The Biker Weeks, are anything but family friendly. Quoting the local newspaper, there will be "Adult Entertainment, including Exotic Striptease, naughty pool and beach games, naked volleyball, and a Mr Hot Buns contest". The web site Says this is an adult event, and everyone will be checked for ID at the gate.

We wanted to give you a heads up, that if you are looking for a family friendly campground, this is probably a place to cross off your list.


----------



## tdvffjohn (Mar 10, 2005)

Naked Volleyball, Hawkeye Pierce will want to see the pics, don t show Radar


----------



## Crawfish (Sep 14, 2005)

I was thinking the same thing John









Leon


----------



## Oregon_Camper (Sep 13, 2004)

Naked Volleyball










I'm willing to bet the participants are not members of the Swedish Bikini Team.


----------



## PDX_Doug (Nov 16, 2004)

And thank you for THAT visual, Jim!









Happy Tr..... Ah, forget it!








Doug


----------



## HootBob (Apr 26, 2004)

Oregon_Camper said:


> Naked Volleyball
> 
> 
> 
> ...


I wish they were









Don


----------



## Lady Di (Oct 28, 2005)

The full list of events was graphic enough.









The locals are up in arms against it. I can kinda guess the caliber of the participants.

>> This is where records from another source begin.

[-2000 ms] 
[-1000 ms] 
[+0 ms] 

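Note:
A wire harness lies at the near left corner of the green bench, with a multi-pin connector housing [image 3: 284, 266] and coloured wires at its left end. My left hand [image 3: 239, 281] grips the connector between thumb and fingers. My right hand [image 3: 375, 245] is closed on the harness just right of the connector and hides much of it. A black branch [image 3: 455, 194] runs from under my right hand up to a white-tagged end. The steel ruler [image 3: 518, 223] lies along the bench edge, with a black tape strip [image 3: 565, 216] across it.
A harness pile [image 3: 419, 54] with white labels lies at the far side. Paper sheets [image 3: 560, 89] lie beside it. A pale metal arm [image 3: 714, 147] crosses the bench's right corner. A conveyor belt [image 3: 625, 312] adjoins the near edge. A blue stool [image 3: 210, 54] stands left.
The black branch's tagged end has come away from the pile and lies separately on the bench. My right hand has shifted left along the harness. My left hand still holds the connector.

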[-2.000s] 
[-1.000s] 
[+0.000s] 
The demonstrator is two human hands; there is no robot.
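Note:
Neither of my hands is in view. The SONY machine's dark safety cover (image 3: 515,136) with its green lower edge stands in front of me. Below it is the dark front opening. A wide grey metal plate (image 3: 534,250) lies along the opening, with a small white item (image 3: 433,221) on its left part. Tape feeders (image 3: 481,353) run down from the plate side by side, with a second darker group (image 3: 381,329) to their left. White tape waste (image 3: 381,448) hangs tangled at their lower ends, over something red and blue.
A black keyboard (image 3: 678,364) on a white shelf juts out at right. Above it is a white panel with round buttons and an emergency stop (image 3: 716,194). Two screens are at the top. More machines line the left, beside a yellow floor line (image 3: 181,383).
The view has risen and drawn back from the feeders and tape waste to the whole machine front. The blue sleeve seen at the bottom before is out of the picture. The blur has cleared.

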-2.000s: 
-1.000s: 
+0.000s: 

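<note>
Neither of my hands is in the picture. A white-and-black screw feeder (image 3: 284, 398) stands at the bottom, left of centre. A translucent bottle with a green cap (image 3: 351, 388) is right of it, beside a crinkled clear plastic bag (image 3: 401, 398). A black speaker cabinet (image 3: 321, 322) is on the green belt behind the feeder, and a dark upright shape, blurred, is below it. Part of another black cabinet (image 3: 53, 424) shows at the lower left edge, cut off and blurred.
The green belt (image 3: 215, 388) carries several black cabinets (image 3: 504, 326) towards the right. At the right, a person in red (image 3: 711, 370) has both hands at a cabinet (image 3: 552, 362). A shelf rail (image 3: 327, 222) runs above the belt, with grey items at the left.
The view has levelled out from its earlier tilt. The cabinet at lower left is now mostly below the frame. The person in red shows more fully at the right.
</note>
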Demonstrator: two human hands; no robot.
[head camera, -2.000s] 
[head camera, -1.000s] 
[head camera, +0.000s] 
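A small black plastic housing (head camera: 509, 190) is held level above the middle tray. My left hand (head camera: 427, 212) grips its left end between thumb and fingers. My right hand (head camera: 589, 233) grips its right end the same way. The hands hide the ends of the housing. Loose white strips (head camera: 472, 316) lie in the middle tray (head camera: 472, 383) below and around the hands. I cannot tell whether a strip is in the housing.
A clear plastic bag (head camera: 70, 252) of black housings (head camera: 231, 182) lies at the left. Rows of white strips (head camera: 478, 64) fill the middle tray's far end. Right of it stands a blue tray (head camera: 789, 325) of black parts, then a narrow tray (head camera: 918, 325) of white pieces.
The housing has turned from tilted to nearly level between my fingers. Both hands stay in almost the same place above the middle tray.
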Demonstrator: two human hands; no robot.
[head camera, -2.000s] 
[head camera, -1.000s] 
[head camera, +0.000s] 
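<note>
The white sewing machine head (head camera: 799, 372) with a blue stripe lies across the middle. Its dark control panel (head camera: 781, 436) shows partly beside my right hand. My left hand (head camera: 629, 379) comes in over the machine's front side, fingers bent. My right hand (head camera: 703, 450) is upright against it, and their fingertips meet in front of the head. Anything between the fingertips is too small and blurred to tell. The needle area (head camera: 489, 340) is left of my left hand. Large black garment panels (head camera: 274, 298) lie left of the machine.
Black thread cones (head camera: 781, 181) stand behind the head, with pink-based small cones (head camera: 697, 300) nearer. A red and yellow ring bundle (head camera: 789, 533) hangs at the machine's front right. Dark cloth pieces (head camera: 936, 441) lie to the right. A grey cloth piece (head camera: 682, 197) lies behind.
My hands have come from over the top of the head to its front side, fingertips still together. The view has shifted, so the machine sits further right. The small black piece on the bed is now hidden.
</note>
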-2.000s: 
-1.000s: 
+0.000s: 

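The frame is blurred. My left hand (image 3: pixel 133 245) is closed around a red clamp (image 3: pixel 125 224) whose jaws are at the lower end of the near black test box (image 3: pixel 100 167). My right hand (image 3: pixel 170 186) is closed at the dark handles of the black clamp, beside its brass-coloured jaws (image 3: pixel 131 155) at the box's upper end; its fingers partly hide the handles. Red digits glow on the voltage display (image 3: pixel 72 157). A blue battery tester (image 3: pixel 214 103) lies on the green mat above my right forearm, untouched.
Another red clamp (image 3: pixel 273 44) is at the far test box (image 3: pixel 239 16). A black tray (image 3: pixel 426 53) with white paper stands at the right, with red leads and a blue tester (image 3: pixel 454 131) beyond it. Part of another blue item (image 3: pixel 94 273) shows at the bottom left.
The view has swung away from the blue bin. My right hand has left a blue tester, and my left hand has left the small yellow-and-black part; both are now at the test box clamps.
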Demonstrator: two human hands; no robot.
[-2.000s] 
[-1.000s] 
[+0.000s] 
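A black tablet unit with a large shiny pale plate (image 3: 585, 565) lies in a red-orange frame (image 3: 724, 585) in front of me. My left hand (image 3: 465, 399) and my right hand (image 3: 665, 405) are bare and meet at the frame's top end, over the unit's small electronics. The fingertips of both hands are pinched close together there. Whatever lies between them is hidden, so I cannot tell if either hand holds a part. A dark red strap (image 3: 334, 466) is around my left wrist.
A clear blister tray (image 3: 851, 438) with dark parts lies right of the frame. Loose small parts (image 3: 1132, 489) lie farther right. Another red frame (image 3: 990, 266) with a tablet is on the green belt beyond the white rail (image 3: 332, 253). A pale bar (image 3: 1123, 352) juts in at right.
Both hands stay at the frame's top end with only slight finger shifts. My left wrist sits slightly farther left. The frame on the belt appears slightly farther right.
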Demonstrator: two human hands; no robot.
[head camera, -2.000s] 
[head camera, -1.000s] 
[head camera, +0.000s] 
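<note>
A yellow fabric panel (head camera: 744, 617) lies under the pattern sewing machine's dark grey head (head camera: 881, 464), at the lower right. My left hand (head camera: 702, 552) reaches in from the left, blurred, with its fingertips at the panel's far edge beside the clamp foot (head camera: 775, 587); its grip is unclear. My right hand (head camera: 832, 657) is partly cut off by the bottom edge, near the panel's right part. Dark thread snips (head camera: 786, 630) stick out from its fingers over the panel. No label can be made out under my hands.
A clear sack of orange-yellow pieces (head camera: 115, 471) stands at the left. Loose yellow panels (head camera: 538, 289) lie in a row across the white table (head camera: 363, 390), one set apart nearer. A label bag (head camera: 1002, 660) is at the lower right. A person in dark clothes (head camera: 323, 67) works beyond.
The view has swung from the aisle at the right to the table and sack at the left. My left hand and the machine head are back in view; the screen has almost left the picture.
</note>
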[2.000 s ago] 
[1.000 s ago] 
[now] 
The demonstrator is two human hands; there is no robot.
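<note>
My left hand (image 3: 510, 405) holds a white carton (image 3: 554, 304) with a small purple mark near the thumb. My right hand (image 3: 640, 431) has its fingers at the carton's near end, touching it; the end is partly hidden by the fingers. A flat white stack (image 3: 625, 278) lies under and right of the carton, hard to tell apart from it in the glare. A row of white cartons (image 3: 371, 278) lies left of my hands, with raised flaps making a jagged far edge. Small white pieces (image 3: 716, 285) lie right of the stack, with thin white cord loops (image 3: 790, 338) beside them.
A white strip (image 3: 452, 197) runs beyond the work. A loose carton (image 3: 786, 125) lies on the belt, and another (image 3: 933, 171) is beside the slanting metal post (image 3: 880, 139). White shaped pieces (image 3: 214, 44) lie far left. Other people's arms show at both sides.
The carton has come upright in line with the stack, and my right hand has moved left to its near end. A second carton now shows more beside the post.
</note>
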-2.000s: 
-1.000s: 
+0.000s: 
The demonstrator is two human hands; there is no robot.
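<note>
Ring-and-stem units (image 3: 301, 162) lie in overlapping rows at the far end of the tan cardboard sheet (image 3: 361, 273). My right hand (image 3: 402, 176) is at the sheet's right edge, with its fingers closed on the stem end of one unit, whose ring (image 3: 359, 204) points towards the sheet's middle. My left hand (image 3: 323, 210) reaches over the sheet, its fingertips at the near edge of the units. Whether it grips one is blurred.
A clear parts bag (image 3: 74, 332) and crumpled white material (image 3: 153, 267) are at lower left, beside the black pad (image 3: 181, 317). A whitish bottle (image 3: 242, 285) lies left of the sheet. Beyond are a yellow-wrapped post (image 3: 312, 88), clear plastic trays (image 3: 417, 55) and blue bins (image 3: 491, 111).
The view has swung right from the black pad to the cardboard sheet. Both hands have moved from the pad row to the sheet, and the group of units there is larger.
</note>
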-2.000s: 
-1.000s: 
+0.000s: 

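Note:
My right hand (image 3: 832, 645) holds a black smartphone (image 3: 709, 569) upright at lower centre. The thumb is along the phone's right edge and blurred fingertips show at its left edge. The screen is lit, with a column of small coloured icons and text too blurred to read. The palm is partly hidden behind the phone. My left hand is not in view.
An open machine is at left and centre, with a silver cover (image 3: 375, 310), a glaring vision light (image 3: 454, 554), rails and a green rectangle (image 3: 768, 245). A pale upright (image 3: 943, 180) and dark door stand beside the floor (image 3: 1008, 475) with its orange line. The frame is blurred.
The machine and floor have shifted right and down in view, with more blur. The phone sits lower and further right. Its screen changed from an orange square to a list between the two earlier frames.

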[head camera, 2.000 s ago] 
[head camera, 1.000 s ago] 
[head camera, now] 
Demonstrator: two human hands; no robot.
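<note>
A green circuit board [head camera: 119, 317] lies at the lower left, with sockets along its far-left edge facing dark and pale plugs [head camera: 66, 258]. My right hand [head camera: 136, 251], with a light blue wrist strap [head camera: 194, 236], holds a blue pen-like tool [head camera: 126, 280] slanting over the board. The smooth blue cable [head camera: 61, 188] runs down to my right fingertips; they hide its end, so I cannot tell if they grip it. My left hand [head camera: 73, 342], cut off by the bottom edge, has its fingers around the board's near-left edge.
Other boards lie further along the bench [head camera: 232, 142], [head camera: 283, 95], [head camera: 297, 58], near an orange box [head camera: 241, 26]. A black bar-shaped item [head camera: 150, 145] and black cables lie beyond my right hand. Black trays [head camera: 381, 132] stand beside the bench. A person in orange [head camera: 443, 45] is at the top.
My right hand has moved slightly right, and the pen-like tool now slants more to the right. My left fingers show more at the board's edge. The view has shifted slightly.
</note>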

Maybe we should leave the area that week. 
Wish we could.

I guess there might be a FEW that aren't so bad, but with the publicity listing the naughty adult activities, this event will likely not bring many classy individuals.

my guess is that if they still had the Yogi name at the cg, they wouldn't be able to host this kind of thing.

Definitely not family fare.


----------